The final essay “An Open Letter to My Future Adult Children” circles back to a theme of an earlier essay, in which Lopesi struggles to overcome the patriarchy by winning at the patriarchy with overwork and achievement defined by others. In doing this she says, she was in some ways denying herself the role of a mother. By ending the collection with a resonant letter to her children, she firmly reconciles her position.

There will be readers who stumble over words like intersectionality and who are unable to cling on during the excursions into dense academic phrasing. But this is beside the point; it’s a deeply authentic work, and wouldn’t be so without Lopesi using this platform for the questions and philosophy that has captured her intellectual curiosity for years. “The personal is structural” she states firmly in the penultimate essay “Becoming a Bloody Woman.” Lopesi also has a practicality that is refreshing in the modern cacophony of noise around identity and activism. On the well-traversed problems with feminism as a word she says “Not liking a word, or having trouble finding the right non-problematic word, doesn’t feel like enough reason to not do the work.”

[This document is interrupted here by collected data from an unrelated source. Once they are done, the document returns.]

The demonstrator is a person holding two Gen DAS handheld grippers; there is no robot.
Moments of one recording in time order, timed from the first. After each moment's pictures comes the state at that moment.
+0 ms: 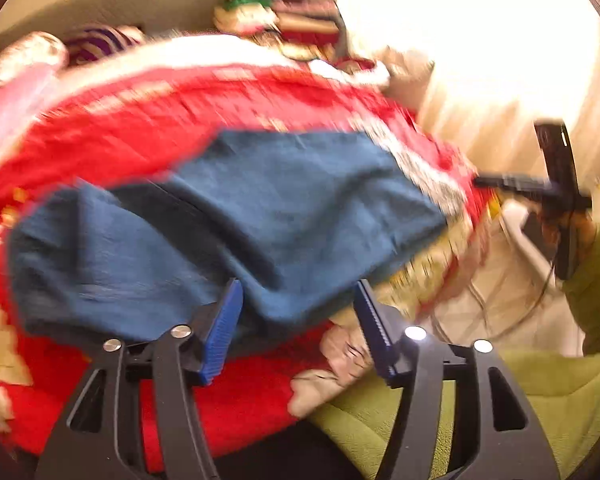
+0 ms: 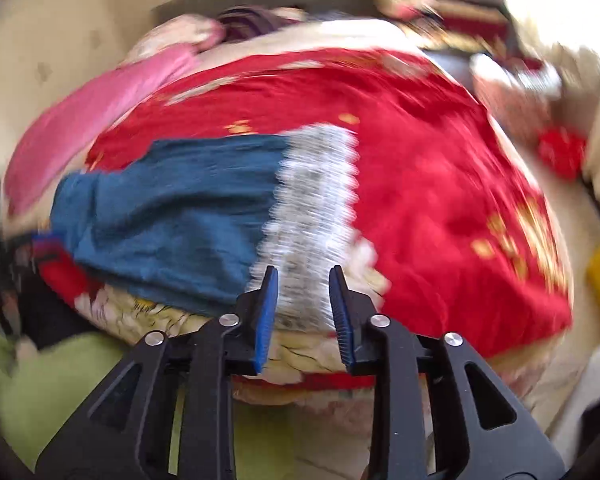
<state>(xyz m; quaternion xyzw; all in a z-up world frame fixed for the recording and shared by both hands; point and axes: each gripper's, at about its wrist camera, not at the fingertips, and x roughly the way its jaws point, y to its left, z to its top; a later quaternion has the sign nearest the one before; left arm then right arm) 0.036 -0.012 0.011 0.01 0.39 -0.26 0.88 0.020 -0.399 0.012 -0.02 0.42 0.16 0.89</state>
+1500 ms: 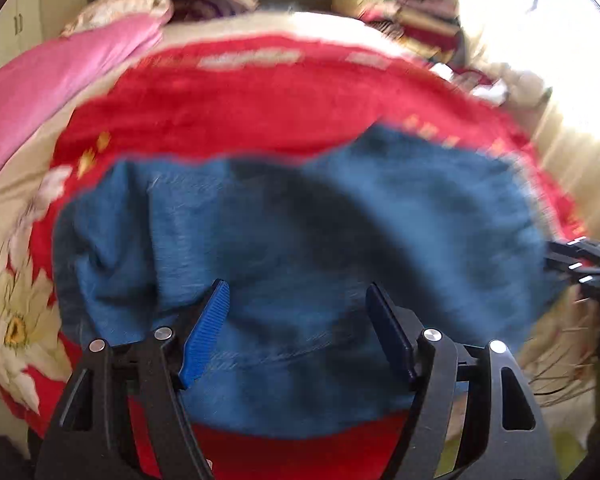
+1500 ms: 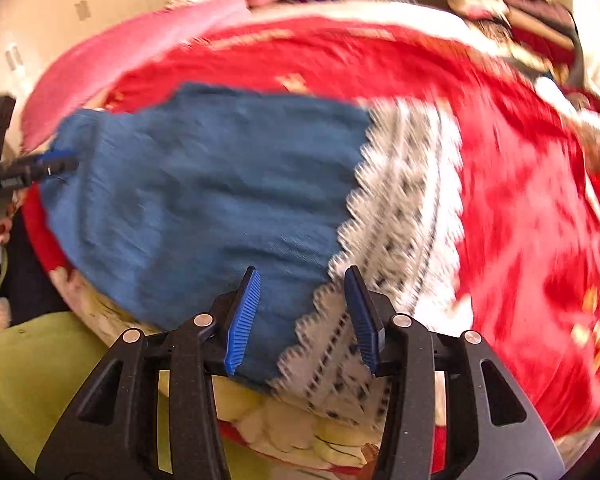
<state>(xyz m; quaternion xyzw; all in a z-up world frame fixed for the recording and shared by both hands) 0.104 0.021 -0.041 -0.01 0.48 -0.07 0.88 0.079 -0.365 -0.046 -0.05 0.46 0.21 0.86</state>
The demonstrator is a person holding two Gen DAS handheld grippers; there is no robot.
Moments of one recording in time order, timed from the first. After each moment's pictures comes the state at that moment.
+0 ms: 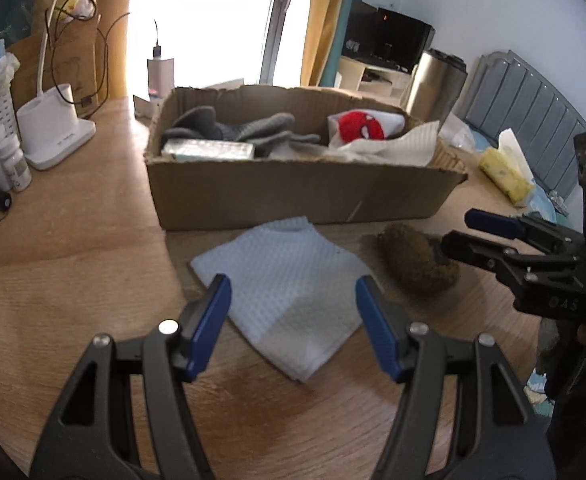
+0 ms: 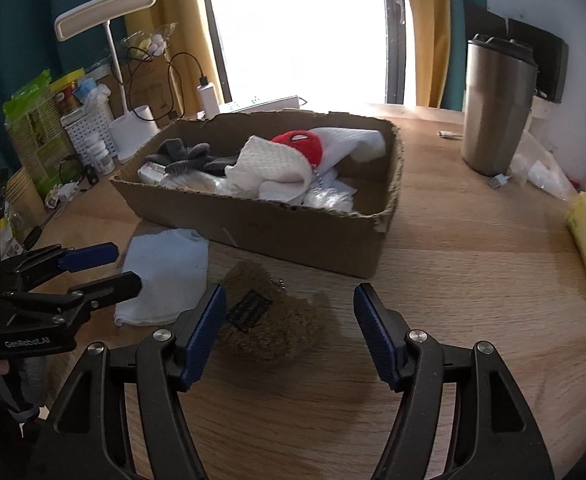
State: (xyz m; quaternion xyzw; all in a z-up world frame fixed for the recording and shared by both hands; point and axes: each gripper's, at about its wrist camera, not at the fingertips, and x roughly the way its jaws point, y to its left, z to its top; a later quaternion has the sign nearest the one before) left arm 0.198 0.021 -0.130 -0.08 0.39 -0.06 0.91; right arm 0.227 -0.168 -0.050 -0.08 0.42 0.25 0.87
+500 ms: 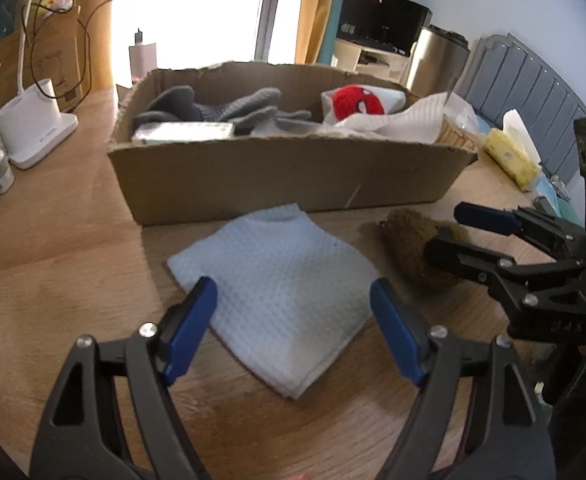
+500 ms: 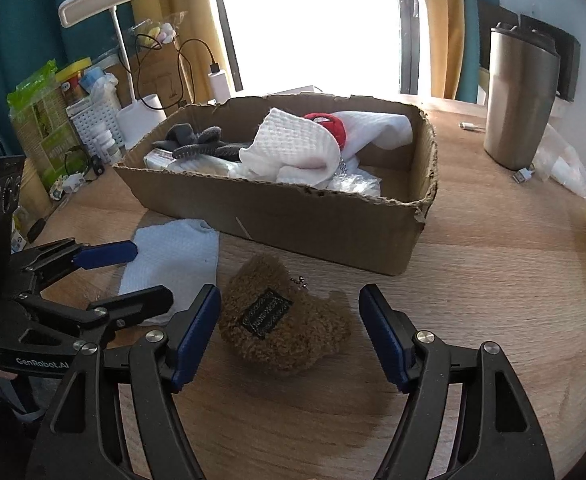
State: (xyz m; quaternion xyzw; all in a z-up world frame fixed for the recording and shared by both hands) left arm 0.216 0.010 -0.144 -0.07 0.42 -0.07 0.90; right arm 0.233 -0.158 -0.064 -0.08 0.43 0.27 0.86
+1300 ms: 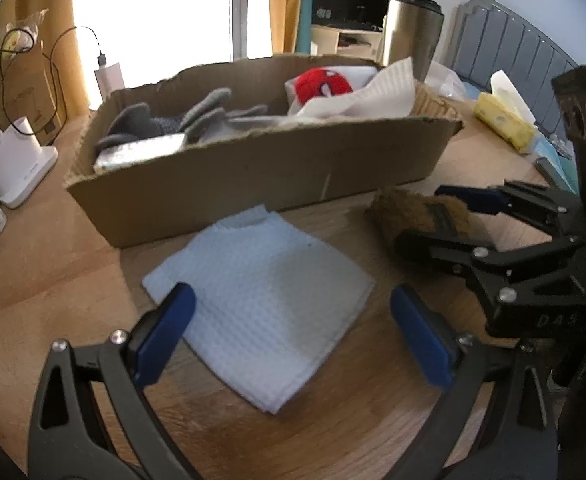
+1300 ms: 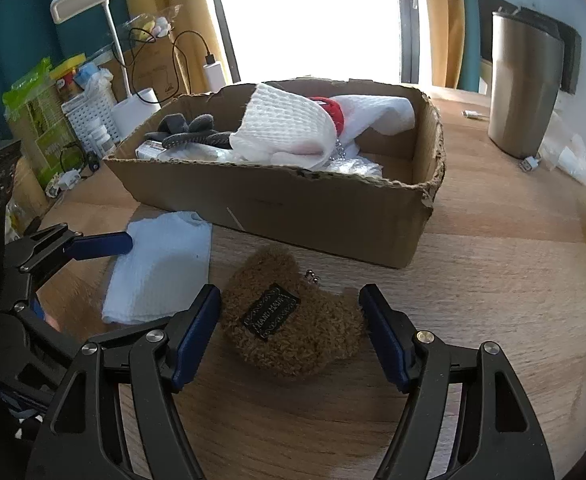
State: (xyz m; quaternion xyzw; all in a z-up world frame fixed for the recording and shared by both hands) left arm 0.225 -0.020 -0.144 0.01 0.43 -0.08 0.90; right arm 0.238 -0.161 -0.075 -0.07 0.44 0.27 0.85
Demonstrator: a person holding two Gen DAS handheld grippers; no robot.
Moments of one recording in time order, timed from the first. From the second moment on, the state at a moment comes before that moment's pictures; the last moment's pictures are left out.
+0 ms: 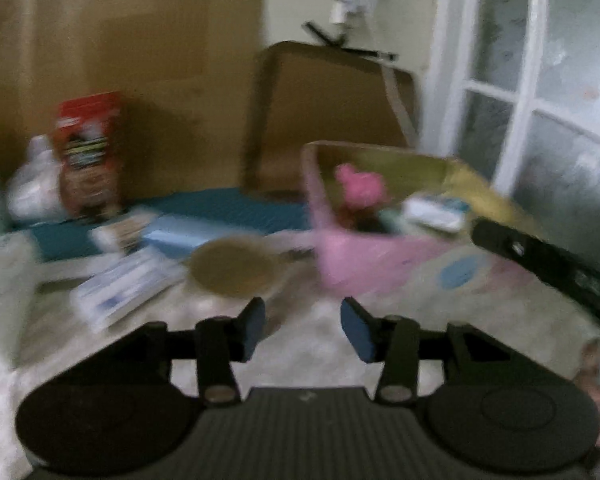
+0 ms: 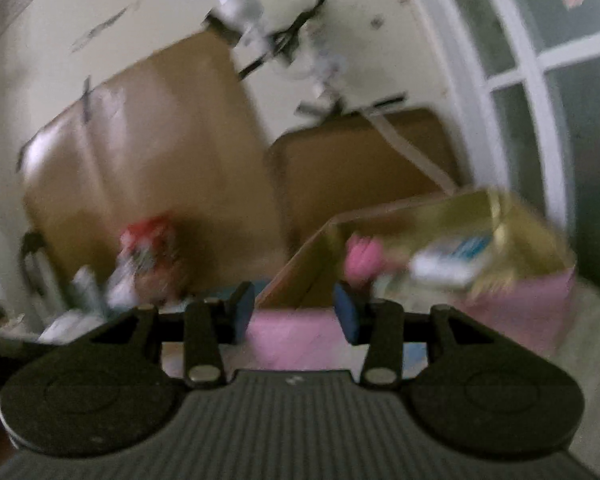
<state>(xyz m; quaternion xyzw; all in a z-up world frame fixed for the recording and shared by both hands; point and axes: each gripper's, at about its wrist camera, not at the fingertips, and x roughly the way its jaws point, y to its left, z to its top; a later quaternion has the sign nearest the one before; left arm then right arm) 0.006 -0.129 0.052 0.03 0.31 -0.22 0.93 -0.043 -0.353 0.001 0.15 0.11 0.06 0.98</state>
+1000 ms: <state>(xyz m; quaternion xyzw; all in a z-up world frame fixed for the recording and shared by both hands) 0.020 0.044 -0.011 -0.02 0.32 -0.02 0.95 -0.006 -0.218 -0.028 0.08 0.24 0.20 0.95</state>
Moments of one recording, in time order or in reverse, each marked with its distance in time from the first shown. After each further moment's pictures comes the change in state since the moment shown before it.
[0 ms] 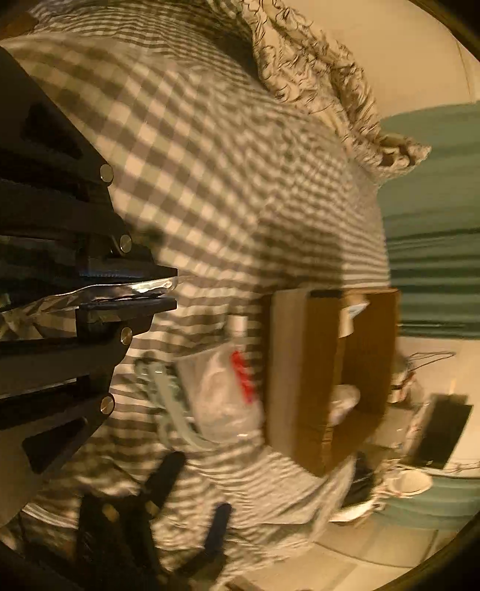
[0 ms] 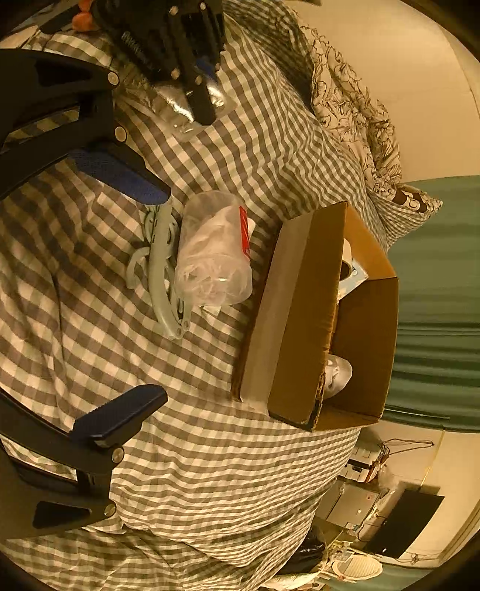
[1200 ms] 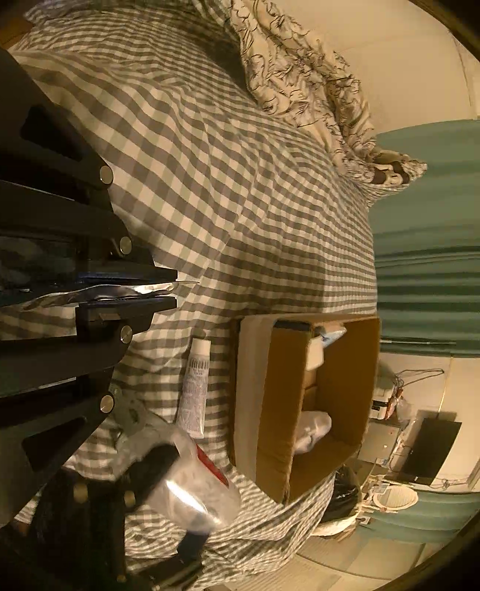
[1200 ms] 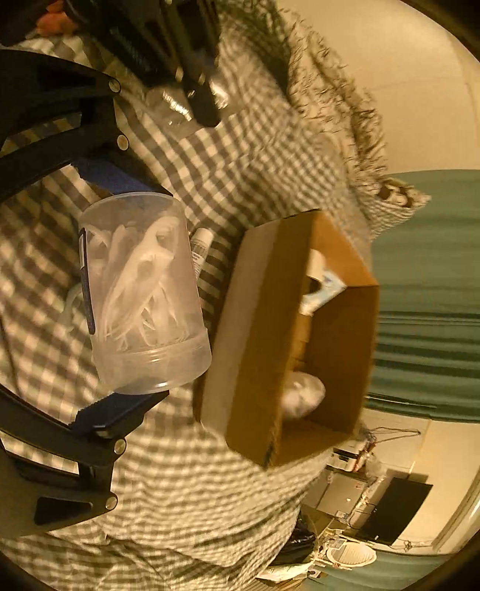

It was hard not to write myself into this review. To be an Indigenous essayist from the same generation, reading each other is still a fizzing, rare, real pleasure. If Lana was my friend I would have messaged her constantly while reading her book, yasss queening her, sending snapshots of the passages I’d underlined, quoting her back to herself endlessly “mf this is genius.”

But that interpretation of this collection of essays would have been limiting, because, as a meticulously researched and persuasively argued piece of work it opens a door for anyone, from any background, with a curious mind. This work has a natural home with Bridget Williams Books, a publisher known for introducing readers to thoughtful explorations of contemporary social issues. The best writing is essential cultural infrastructure and we’re fortunate to live in the age of the essay. We have an abundance of pillars to build ourselves out of a past and present that has glorified some at the expense of others, among which Lana Lopesi stands firm. In her own words, “Power structures are sustained and maintained by ongoing cooperation, only complicated by action. And I don’t want to cooperate any more.”

Bloody Woman by Lana Lopesi (Bridget Williams Books, $39.99) is available in bookstores nationwide.